WORK REQUEST: In the records below, find the line with "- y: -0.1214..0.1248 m" and the line with "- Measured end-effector"; return exactly those lines and every line between them.

LISTED ENTRIES:
BEGIN
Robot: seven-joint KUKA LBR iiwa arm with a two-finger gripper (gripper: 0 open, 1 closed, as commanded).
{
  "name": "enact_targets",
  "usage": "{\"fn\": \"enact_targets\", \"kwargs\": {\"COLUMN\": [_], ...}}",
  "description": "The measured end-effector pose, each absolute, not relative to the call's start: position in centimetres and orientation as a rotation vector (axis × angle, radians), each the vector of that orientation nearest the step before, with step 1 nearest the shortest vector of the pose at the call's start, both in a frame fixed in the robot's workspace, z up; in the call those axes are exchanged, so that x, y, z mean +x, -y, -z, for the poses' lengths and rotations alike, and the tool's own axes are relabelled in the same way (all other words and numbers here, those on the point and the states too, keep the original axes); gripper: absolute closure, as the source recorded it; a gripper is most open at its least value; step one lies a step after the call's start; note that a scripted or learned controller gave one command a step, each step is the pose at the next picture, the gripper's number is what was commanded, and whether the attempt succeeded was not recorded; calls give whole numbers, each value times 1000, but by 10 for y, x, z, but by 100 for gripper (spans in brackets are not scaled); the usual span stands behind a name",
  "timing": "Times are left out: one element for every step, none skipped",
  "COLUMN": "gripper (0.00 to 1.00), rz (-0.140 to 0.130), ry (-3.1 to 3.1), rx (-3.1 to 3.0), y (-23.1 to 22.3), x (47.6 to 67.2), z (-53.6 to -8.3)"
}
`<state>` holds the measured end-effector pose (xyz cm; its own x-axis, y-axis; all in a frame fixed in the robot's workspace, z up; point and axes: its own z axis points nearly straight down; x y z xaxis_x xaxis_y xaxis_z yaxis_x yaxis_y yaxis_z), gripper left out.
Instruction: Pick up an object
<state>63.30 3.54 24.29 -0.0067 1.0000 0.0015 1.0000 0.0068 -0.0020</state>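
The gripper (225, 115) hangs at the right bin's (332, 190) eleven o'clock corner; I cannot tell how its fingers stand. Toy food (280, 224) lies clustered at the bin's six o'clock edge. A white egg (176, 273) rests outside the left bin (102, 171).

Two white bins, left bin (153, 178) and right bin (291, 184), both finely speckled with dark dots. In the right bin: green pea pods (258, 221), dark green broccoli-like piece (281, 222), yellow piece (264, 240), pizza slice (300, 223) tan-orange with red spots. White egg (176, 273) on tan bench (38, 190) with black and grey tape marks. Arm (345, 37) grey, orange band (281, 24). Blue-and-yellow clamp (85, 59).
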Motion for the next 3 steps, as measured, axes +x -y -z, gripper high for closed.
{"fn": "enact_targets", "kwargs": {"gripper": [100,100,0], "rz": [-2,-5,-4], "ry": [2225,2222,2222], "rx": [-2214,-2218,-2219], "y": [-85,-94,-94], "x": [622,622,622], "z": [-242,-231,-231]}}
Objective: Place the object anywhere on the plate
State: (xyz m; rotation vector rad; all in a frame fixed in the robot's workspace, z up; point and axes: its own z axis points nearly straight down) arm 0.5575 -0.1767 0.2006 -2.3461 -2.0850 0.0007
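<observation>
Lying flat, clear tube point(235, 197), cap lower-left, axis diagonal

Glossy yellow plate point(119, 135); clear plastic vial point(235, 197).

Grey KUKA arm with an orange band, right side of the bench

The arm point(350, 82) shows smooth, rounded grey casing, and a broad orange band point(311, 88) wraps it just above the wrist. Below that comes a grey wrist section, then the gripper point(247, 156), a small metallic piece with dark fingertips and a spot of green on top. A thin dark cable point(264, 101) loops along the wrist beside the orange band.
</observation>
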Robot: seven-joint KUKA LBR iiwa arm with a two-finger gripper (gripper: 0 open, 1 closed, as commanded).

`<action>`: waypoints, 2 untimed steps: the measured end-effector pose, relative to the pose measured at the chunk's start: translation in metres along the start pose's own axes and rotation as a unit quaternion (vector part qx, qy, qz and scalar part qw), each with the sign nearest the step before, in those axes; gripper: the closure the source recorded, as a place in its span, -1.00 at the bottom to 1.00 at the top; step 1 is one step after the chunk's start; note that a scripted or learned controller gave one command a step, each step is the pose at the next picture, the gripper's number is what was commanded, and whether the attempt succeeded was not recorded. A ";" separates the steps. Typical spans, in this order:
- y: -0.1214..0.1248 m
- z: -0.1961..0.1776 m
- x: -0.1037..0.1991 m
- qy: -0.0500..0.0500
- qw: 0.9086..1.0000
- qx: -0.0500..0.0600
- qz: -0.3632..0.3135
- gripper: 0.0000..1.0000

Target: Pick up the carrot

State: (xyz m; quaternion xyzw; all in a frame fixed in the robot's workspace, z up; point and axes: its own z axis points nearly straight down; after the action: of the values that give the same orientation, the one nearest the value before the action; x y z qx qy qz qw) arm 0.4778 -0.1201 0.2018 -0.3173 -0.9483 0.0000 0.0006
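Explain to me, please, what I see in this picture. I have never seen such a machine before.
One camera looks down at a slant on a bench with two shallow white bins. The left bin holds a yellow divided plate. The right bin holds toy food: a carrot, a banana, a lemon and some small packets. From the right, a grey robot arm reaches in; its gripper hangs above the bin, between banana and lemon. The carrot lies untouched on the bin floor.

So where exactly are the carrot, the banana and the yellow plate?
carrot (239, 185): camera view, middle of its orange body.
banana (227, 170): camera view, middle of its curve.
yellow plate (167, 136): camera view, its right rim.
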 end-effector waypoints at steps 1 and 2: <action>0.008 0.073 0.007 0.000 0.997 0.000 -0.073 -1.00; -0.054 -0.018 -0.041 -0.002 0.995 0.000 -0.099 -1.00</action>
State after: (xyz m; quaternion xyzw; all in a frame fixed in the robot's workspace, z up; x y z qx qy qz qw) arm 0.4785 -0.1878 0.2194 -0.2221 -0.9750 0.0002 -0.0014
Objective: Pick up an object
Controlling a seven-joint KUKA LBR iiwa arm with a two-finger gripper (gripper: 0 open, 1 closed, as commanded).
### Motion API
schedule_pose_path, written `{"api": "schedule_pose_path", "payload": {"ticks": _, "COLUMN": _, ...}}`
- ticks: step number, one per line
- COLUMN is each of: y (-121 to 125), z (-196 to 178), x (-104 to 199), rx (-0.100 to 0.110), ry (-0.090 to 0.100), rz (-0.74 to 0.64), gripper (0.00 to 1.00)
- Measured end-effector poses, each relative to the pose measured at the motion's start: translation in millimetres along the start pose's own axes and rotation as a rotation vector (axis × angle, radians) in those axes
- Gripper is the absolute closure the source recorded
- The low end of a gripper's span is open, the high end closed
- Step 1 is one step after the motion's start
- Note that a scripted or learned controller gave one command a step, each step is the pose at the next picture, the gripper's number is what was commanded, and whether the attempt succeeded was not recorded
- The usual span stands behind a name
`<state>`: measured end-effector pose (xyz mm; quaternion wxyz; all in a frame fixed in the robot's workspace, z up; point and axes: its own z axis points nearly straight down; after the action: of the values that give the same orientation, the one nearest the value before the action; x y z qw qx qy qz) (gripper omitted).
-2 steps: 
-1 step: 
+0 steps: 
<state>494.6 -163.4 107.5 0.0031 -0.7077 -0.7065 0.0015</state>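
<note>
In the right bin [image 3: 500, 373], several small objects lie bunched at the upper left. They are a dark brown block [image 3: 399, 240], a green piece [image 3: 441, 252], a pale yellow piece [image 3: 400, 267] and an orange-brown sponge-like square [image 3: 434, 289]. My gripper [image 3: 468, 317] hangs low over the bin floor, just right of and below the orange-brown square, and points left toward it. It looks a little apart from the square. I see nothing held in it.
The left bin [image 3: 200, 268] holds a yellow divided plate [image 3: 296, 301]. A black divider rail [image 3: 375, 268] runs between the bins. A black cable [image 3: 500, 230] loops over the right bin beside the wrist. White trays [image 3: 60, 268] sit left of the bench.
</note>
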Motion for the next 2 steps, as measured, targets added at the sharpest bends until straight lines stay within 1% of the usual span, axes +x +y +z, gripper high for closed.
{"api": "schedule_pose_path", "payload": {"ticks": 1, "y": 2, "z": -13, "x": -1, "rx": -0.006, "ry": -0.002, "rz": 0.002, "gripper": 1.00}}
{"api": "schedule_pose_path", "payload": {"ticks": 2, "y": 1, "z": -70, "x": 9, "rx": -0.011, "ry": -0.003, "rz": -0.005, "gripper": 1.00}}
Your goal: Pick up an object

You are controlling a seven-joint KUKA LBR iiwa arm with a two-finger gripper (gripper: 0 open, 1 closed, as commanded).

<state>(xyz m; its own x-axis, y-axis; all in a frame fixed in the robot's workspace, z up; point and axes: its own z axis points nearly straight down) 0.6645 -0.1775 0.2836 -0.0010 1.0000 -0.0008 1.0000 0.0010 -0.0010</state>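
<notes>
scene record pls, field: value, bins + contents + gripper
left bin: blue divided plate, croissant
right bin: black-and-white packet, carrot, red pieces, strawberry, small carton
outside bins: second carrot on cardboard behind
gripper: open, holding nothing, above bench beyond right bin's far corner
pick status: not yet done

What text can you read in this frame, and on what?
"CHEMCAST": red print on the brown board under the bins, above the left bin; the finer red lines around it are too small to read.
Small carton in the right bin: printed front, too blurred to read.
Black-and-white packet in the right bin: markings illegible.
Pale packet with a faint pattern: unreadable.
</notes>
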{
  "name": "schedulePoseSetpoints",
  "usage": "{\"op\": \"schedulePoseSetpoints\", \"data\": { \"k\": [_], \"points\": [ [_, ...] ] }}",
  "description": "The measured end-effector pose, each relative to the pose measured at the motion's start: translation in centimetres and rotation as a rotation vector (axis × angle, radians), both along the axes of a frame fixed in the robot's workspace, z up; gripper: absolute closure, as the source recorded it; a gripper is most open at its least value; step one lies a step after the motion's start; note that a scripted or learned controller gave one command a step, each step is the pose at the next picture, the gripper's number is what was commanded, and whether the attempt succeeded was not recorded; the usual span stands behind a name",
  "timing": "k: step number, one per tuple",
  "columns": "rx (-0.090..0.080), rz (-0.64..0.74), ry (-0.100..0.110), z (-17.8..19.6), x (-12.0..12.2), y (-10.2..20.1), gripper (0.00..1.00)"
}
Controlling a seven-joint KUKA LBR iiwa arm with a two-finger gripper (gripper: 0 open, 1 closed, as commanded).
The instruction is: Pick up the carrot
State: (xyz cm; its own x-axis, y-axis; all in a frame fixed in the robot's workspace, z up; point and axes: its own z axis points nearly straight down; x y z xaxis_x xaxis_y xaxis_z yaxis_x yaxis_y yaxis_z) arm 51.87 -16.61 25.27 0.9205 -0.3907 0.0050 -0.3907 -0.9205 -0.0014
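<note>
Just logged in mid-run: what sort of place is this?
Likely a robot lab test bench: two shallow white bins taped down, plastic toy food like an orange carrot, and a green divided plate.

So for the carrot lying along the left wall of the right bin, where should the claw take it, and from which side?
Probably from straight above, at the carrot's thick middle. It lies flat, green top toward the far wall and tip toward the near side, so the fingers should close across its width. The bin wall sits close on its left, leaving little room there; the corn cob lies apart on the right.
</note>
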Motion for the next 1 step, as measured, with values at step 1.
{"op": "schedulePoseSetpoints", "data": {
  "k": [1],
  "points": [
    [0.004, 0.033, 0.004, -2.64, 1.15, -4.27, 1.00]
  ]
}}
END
EXERCISE SOLUTION:
- y: -0.1214..0.1248 m
- z: -0.1961..0.1776 m
- x: -0.1037..0.1991 m
- qy: -0.0500..0.0500
- qw: 0.9086..1.0000
- qx: -0.0500..0.0600
- qz: -0.3632..0.3135
- gripper: 0.0000..1.0000

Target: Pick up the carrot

State: (xyz m; quaternion xyzw; all in a frame fixed in the robot's workspace, z up; point and axes: its own z axis points nearly straight down; after the action: of the values that give the same orientation, the one nearest the value before the action; x y z qx qy qz qw) arm 0.4778 -0.1201 0.2018 -0.3173 -0.9483 0.0000 0.0006
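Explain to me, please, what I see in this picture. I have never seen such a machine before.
One camera looks down at a slant on a bench with two shallow white bins. The left bin holds a yellow divided plate. The right bin holds toy food: a carrot, a banana, a lemon and some small packets. From the right, a grey robot arm reaches in; its gripper hangs above the bin, between banana and lemon. The carrot lies untouched on the bin floor.

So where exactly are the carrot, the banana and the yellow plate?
carrot (239, 185): camera view, middle of its orange body.
banana (227, 170): camera view, middle of its curve.
yellow plate (167, 136): camera view, its right rim.
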 end-effector waypoints at steps 1 and 2: <action>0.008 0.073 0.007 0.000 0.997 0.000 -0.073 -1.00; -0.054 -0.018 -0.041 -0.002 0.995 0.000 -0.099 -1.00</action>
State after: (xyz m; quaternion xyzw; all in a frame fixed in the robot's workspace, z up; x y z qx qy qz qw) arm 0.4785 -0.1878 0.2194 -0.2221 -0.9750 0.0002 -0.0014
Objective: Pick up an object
Controlling a seven-joint KUKA LBR iiwa arm with a two-finger gripper (gripper: 0 open, 1 closed, as commanded).
### Motion API
schedule_pose_path, written `{"api": "schedule_pose_path", "payload": {"ticks": _, "COLUMN": _, ...}}`
- ticks: step number, one per line
- COLUMN is each of: y (-121 to 125), z (-196 to 178), x (-104 to 199), rx (-0.100 to 0.110), ry (-0.090 to 0.100), rz (-0.74 to 0.64), gripper (0.00 to 1.00)
- Measured end-effector poses, each relative to the pose measured at the motion's start: translation in millimetres along the start pose's own axes and rotation as a rotation vector (axis × angle, radians) in those axes

The answer given above is complete.